■ Assigned task
Within the listing, each line that has the string "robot" should be copied.

■ Exercise material
# # # # #
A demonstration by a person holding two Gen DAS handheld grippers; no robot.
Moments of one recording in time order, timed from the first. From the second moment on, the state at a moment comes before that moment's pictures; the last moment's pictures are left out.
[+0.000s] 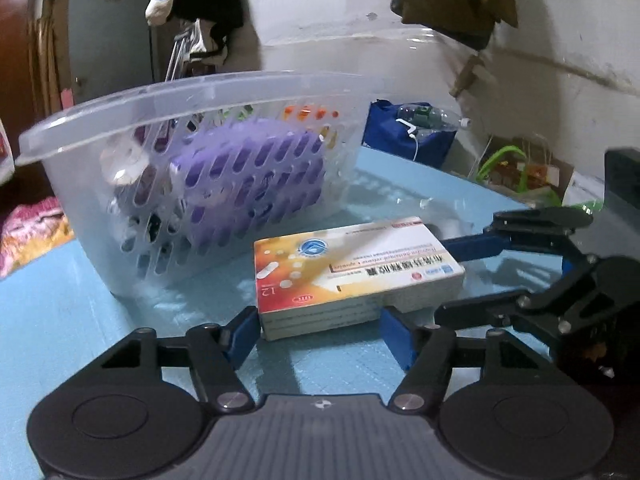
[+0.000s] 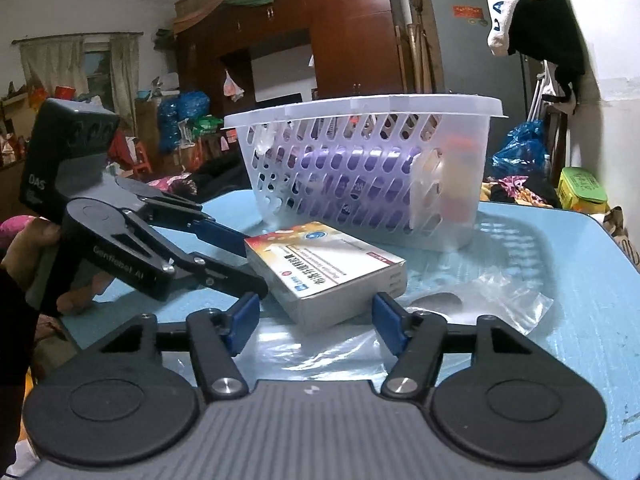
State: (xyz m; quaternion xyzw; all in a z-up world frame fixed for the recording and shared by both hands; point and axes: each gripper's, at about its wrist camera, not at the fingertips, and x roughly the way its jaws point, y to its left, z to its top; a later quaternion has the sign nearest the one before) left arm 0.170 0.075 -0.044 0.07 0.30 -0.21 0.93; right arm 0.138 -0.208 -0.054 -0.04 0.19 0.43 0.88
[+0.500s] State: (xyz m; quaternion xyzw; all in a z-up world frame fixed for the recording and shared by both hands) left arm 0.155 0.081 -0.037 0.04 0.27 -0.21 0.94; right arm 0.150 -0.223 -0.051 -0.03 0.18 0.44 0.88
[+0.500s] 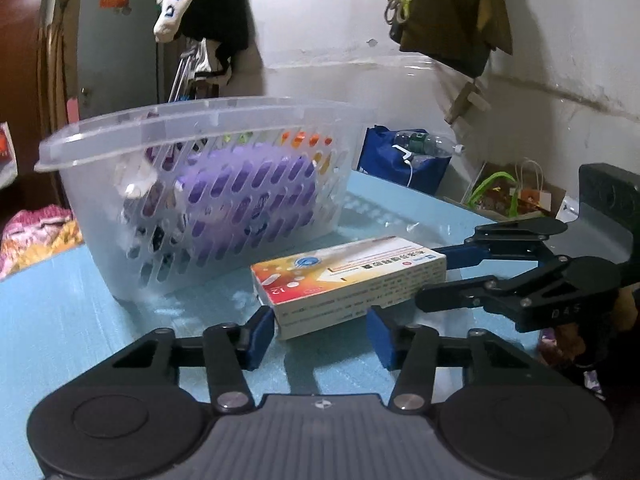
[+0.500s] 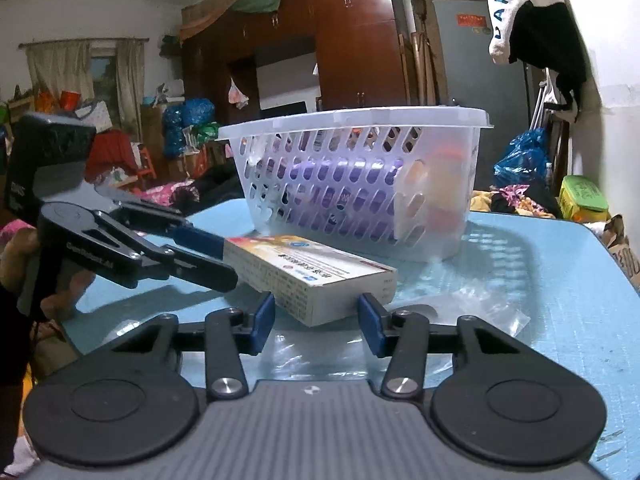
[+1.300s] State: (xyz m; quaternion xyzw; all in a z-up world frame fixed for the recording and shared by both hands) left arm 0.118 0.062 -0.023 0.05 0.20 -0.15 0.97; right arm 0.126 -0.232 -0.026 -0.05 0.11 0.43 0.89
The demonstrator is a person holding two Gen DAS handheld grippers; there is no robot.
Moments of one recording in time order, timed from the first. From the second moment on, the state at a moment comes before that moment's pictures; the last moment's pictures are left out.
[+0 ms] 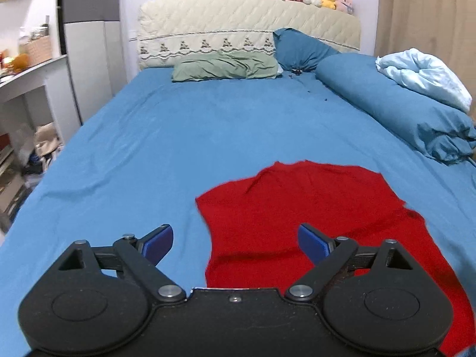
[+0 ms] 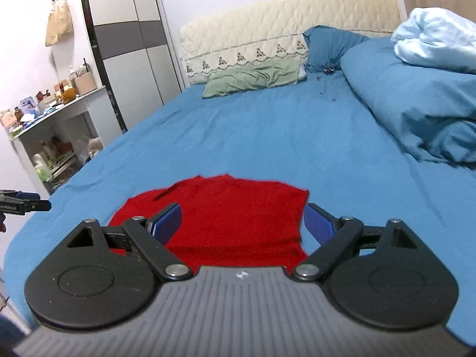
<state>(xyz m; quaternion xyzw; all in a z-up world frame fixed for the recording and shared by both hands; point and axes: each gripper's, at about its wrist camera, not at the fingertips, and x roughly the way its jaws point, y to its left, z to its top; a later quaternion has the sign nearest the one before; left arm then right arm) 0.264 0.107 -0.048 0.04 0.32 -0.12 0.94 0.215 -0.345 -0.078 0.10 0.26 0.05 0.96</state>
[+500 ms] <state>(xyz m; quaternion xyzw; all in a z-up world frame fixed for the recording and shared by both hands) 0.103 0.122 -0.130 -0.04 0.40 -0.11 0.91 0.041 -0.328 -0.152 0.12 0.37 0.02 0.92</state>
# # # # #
■ Problem solution
A demonstration by a person holding two Gen DAS handheld grippers; no robot.
The demonstrator is a person holding two Gen DAS handheld grippers; there is no robot.

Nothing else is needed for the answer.